A Silver Lining for Homebuyers as Market Adjusts
In a welcome development for prospective homebuyers, mortgage rates have dipped below 7% for the first time since mid-August, marking the seventh consecutive week of rate declines. The decline comes as a result of improving inflation figures and the Federal Reserve’s decision to pause its rate increases.
The 30-year fixed-rate mortgage rate averaged 6.95% in the week ending December 14, down from 7.03% the previous week, according to data from Freddie Mac. A year ago, the average rate stood at 6.31%. The consistent drop in rates over the past weeks signals a potential thawing of the housing market in the new year.
Sam Khater, Chief Economist at Freddie Mac, expressed optimism, stating, “Potential homebuyers received welcome news this week as mortgage rates dropped below 7% for the first time since August.” Khater added that with inflation decelerating and the Federal Reserve’s indication of possible rate cuts in 2024, a gradual improvement in the housing market is anticipated in the coming year.
Despite the encouraging news, the housing market remains the least affordable since 1984, presenting challenges for buyers. The recent decline in mortgage rates has led to a rise in mortgage applications for the sixth consecutive week, according to the Mortgage Bankers Association. The increase suggests growing borrower demand, particularly among first-time buyers struggling to find homes within their budget.
Lisa Sturtevant, Chief Economist at Bright MLS, noted that homebuyers are acting opportunistically, taking advantage of lower rates during the period between Thanksgiving and New Year’s, traditionally a slower period in the housing market. However, she cautioned that the market won’t heat up quickly due to persistently low inventory.

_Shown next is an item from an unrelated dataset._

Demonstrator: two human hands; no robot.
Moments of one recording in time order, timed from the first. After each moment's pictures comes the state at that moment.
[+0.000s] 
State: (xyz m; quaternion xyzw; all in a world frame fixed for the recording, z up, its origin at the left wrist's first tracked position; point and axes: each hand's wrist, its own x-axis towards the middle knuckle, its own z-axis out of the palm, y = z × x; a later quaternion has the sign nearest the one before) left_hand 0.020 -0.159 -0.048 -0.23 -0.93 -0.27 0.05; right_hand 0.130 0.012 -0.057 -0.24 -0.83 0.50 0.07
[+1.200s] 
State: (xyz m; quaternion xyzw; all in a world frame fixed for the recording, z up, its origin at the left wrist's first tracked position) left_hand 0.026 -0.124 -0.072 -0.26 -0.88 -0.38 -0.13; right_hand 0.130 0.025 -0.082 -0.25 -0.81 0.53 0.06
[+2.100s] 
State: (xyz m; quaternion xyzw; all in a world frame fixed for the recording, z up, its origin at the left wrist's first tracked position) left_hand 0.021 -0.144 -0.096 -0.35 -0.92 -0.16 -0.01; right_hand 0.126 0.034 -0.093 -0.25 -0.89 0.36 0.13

While falling mortgage rates typically attract more buyers, the constrained inventory situation takes precedence in the current market. Nearly two-thirds of current mortgage holders have interest rates of 4% or lower, making it challenging to motivate homeowners with ultra-low mortgage rates to sell, even if rates drop to the mid-6% levels.
Jiayi Xu, an economist at Realtor.com, highlighted the lock-in effect, where existing homeowners benefit from lower rates on their current mortgages, contributing to low inventory levels. As a result, home shoppers are expected to compete over limited inventory, keeping prices elevated and affordability a top concern.
The impact of the Federal Reserve’s pause and its signal of potential rate cuts in 2024 have played a significant role in the recent decline in mortgage rates. Investors anticipated the Fed’s decision to maintain its benchmark federal funds rate, leading to lower mortgage rates in conjunction with falling 10-year Treasury yields.
While the Fed does not directly set the interest rates for mortgages, its actions influence them. Mortgage rates, tracking the yield on 10-year US Treasuries, respond to market expectations and reactions to the Fed’s policies. The Fed’s projections, including a lower median expectation for the fed funds rate in 2023, further indicate a potential easing of interest rates in the coming year.
As the housing market navigates the challenges of low affordability and constrained inventory, the recent drop in mortgage rates offers a glimmer of hope for prospective homebuyers, potentially paving the way for a more favorable market in the new year.